» **PROBLEM TO SOLVE**
Print the entries below word for word; the pictures stay out of your copy.

» **EXTRACTED MATERIAL**
******

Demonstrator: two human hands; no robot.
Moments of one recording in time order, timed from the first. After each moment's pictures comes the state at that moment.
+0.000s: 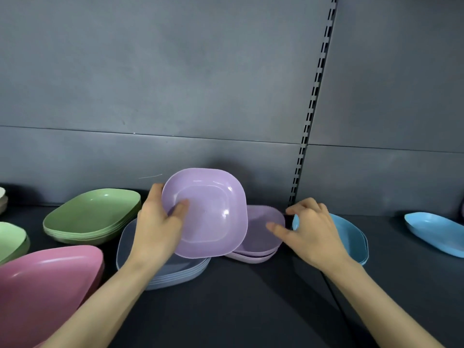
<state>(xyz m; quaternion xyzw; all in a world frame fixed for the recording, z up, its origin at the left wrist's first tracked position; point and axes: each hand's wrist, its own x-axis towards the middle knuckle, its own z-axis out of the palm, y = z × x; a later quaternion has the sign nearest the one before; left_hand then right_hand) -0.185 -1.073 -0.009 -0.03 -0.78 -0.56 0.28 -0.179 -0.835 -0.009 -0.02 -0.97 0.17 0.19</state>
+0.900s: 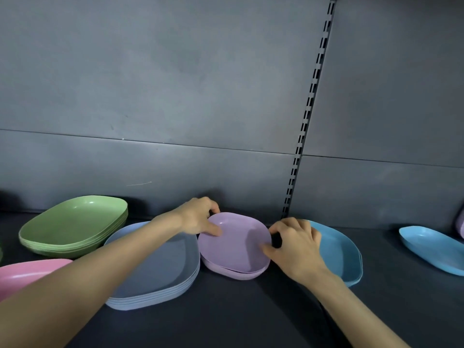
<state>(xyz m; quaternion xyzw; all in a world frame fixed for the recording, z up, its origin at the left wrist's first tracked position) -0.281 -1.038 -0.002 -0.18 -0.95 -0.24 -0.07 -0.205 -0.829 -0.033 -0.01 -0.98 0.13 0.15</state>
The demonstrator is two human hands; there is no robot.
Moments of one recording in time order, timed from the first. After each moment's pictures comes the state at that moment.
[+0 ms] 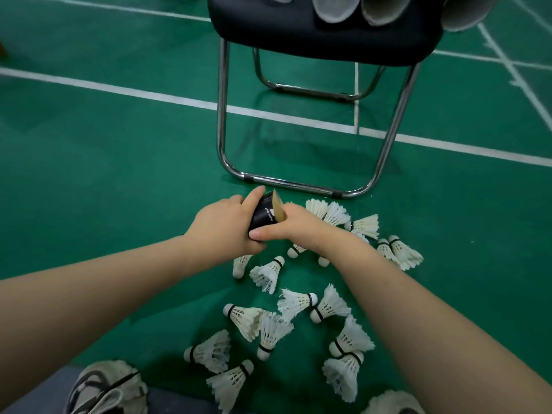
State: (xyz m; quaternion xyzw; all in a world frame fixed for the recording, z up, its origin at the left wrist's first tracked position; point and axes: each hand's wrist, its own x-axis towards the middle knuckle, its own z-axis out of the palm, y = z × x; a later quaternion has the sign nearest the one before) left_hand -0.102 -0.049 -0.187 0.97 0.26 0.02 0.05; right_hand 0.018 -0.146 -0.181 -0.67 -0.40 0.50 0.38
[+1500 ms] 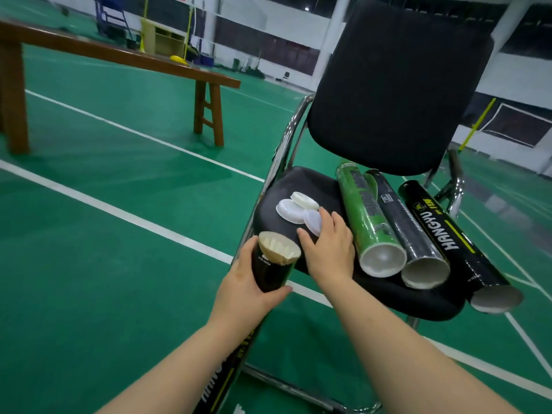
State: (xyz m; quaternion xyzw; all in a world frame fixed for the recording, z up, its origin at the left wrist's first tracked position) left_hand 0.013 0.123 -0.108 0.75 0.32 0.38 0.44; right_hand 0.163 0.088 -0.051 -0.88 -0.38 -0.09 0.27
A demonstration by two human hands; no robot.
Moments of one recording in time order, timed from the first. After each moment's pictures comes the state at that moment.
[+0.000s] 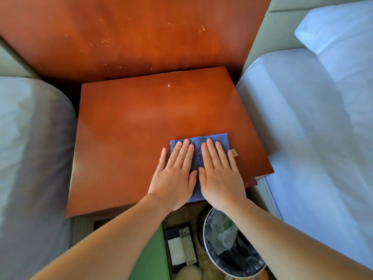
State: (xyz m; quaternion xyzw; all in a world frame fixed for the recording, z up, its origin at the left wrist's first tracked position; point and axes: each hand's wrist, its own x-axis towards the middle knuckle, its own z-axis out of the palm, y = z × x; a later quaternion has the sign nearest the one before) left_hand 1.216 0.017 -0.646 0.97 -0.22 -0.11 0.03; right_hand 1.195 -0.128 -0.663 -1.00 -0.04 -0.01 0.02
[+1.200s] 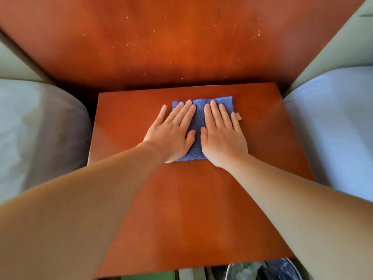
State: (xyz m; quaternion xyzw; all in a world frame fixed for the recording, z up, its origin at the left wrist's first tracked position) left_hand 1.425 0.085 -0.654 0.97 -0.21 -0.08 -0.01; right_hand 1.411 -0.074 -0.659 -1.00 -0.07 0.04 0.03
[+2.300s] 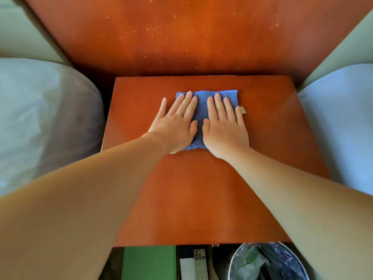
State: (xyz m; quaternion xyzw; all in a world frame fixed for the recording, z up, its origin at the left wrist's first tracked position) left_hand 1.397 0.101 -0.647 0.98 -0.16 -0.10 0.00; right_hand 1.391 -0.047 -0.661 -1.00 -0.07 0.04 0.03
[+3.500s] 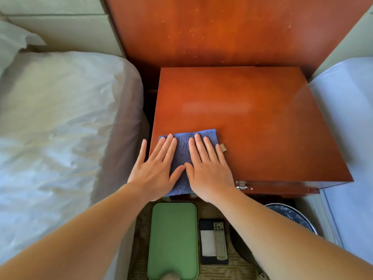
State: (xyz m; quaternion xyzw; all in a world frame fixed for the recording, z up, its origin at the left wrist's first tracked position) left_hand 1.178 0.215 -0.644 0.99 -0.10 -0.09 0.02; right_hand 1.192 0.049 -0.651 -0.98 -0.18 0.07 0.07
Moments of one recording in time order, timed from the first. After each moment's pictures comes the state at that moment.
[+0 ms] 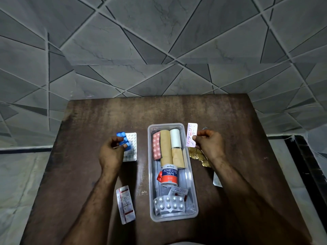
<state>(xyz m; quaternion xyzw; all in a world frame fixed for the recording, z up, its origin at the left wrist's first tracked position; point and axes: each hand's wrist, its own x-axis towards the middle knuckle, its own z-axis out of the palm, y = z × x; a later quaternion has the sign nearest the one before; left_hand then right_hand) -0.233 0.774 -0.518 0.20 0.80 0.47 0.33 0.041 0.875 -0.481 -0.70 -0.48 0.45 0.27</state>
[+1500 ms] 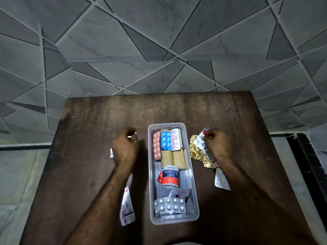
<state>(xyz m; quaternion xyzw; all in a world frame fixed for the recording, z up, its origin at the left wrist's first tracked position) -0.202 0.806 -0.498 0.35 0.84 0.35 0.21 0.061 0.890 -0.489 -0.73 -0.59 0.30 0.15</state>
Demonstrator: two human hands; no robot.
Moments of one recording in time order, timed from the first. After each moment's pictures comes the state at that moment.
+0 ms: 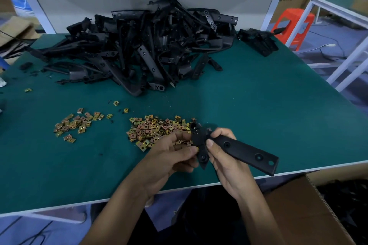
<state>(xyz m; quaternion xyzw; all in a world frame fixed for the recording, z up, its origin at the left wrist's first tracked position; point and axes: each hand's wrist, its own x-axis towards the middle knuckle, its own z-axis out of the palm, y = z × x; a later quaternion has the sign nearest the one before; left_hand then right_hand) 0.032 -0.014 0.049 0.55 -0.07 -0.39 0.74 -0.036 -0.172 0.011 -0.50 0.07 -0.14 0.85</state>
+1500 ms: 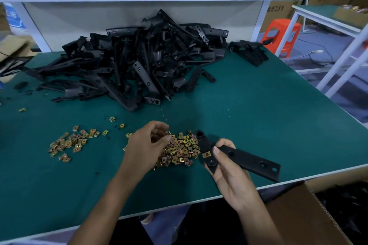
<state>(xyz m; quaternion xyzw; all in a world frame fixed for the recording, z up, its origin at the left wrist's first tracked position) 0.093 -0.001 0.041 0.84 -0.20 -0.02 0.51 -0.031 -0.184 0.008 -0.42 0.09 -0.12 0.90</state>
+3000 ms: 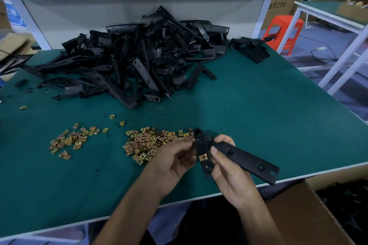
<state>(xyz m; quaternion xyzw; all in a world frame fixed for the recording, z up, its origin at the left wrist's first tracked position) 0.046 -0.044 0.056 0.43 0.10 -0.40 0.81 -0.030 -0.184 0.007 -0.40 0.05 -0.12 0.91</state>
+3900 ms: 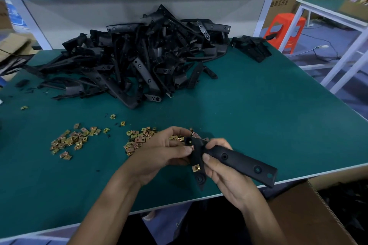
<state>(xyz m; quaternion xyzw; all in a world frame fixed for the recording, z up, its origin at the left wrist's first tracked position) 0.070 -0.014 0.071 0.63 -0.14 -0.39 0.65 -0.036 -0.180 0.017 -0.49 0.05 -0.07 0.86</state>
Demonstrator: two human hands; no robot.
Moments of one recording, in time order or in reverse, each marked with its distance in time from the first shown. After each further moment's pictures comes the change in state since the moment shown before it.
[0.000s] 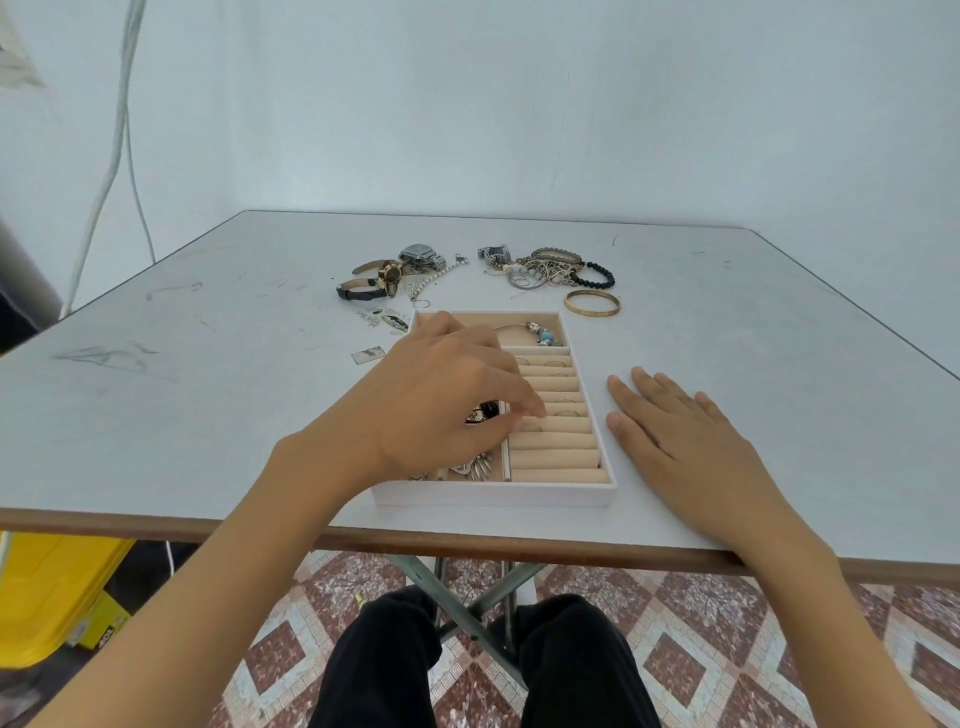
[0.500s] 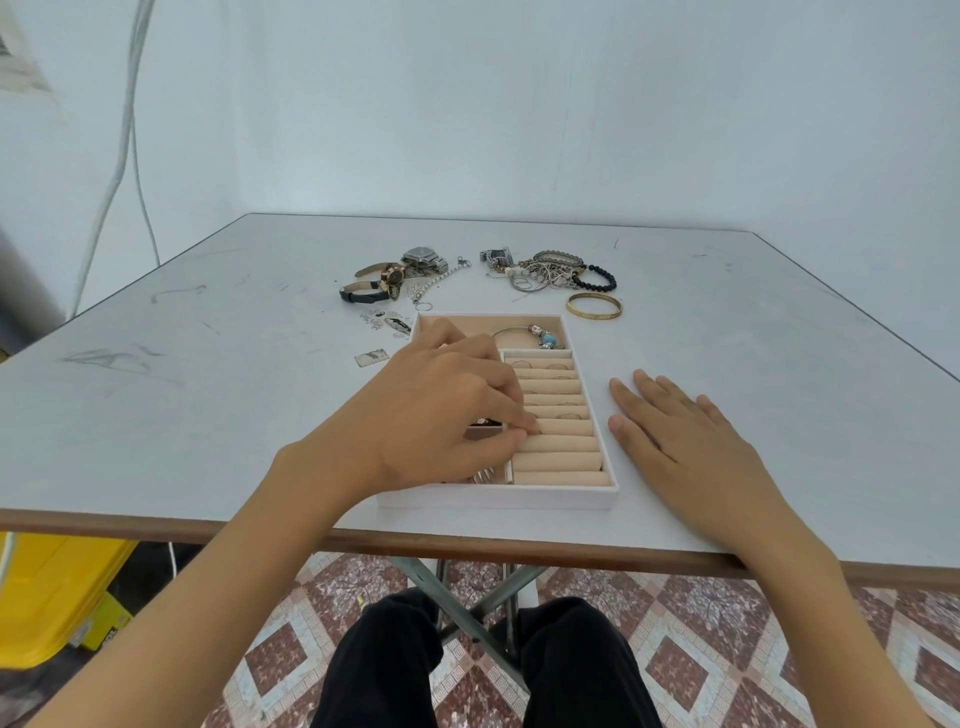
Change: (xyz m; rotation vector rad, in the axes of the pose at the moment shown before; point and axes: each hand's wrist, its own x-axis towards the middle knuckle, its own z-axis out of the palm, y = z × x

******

» **RESULT OF THE TASK**
Demonstrator: two human hands; no robot.
Moments of one recording in time order, timed from the first. After each moment's pictures comes the state at that moment.
+0.000s: 
<state>(xyz m; quaternion xyzw; all in a world frame fixed for the recording, z up, its origin at the left wrist's first tracked position; point and axes: each hand's wrist, its own x-axis towards the middle knuckle, its own z-axis out of the palm, y = z × x; a later quaternion has the sign nearest the one before; left_hand then right_hand) -0.185 -1.073 -0.009 -0.03 -0.78 -0.56 0.28 -0.179 -0.835 -0.009 -0.02 -0.97 0.17 0.19</state>
+0.900s: 
<state>(xyz m; quaternion xyzw; all in a world frame fixed for the recording, z up, its origin at the left wrist's first tracked position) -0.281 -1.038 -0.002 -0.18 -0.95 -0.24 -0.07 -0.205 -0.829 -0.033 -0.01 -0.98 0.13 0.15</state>
The demonstrator is two human hands; there is no robot.
Moments of one recording in time order, timed from the first. After each moment's pictures comes the state at that moment.
[+0 ms] 
State: (xyz m; quaternion xyzw; all in a world frame fixed for the recording, z up, its origin at the left wrist's first tracked position; point and axes: each hand's wrist, its own x-axis towards the middle knuckle, its own z-axis out of the palm, y = z × x; a later quaternion has the sign nearest the one before) left_hand -0.102 -0.049 -0.187 0.97 0.26 0.02 0.05; right_hand 0.018 -0.146 -0.181 -0.67 -0.40 0.50 0.38
[+1500 ms] 
State: (xyz m; quaternion xyzw; all in a world frame fixed for the recording, z up, its origin at the left wrist's first tracked position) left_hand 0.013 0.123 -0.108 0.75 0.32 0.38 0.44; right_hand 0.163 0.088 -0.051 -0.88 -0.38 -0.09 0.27
A demonstration by two human hands; no robot.
Moments of one recording in time order, timed from the first. After each moment's pictures comes the state at that moment.
[+0.000s] 
State: (xyz m; quaternion xyzw; all in a world frame fixed for the recording, z up, its origin at the left wrist's first tracked position; point and axes: each hand's wrist, its own x-axis towards the middle knuckle, its own z-axis out of the palm, y = z × x; a later quaternion has the sign nearest the one before) left_hand 1.216 0.017 -0.646 0.97 -0.22 -0.11 0.03; right_hand 1.195 -0.128 -0.663 -1.00 -0.04 -0.01 0.02
[+1.200s] 
State: (xyz m; quaternion xyzw; all in a world frame fixed for the recording, z up, its origin at the left wrist's first tracked position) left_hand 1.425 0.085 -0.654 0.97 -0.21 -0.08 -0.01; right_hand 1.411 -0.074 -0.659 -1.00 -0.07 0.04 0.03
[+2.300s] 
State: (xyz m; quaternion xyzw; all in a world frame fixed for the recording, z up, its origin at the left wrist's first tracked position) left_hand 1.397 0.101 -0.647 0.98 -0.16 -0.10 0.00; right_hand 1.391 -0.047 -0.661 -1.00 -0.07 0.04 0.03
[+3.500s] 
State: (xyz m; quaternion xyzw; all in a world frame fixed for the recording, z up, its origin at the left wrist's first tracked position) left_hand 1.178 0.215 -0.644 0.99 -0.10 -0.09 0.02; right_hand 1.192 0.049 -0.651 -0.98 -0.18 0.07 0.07
Moments of one recording in time order, timed from the first. After each moment's pictures comes the state at that moment.
[+0 ms] 
<state>(xyz m; quaternion xyzw; all in a world frame fixed for the recording, z up, its origin at the left wrist's first tracked position; point and axes: each hand's wrist, its own x-axis towards the middle knuckle, its own z-axis out of the palm, y = z × x; a later quaternion has the sign nearest the one before; left_hand then right_hand) -0.233 0.774 -0.518 0.20 0.80 0.47 0.33 0.041 0.875 -0.481 -0.70 -0.48 0.45 0.27</state>
[+1500 ms] 
<state>(xyz m; quaternion xyzw; all in a world frame fixed for the recording, z up, its origin at the left wrist's first tracked position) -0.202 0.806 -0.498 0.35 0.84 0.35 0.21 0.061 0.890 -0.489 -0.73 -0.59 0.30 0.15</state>
Demonstrator: two human hands; no robot.
Moments of one recording in time order, timed from the first. After each moment's pictures comes the state at that moment.
+0 ms: 
<state>(xyz m; quaternion xyzw; all in a world frame fixed for the recording, z up, its origin at the left wrist's first tracked position; point and axes: each hand's wrist, its own x-axis towards the middle knuckle, its own z-axis out of the palm, y = z × x; a later quaternion has the sign nearest the one before; left_hand then right_hand) 0.032 -0.014 0.049 0.55 -0.07 -0.39 0.74 -0.036 -0.172 0.011 -0.50 0.07 -0.14 0.85</state>
+1500 ms: 
<state>(xyz m; quaternion xyzw; all in a world frame fixed for the recording, z up, its origin at the left wrist's first tracked position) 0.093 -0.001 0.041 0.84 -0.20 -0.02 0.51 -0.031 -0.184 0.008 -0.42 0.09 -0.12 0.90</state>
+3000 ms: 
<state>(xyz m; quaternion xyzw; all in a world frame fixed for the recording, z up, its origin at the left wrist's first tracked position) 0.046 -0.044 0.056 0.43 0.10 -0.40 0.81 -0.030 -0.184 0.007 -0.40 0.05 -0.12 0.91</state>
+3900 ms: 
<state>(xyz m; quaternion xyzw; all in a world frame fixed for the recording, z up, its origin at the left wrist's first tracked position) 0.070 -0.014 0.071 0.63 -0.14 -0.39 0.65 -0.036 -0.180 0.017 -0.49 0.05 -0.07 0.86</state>
Demonstrator: two human hands; no robot.
Moments of one recording, in time order or in reverse, each marked with its distance in time from the first shown. After each further moment's pictures comes the change in state since the moment shown before it.
[0.000s] 
[0.500s] 
Change: (xyz m; rotation vector rad, in the axes of the pose at the moment shown before; point and axes: each hand's wrist, its own x-axis towards the middle knuckle, its own z-axis out of the palm, y = z × x

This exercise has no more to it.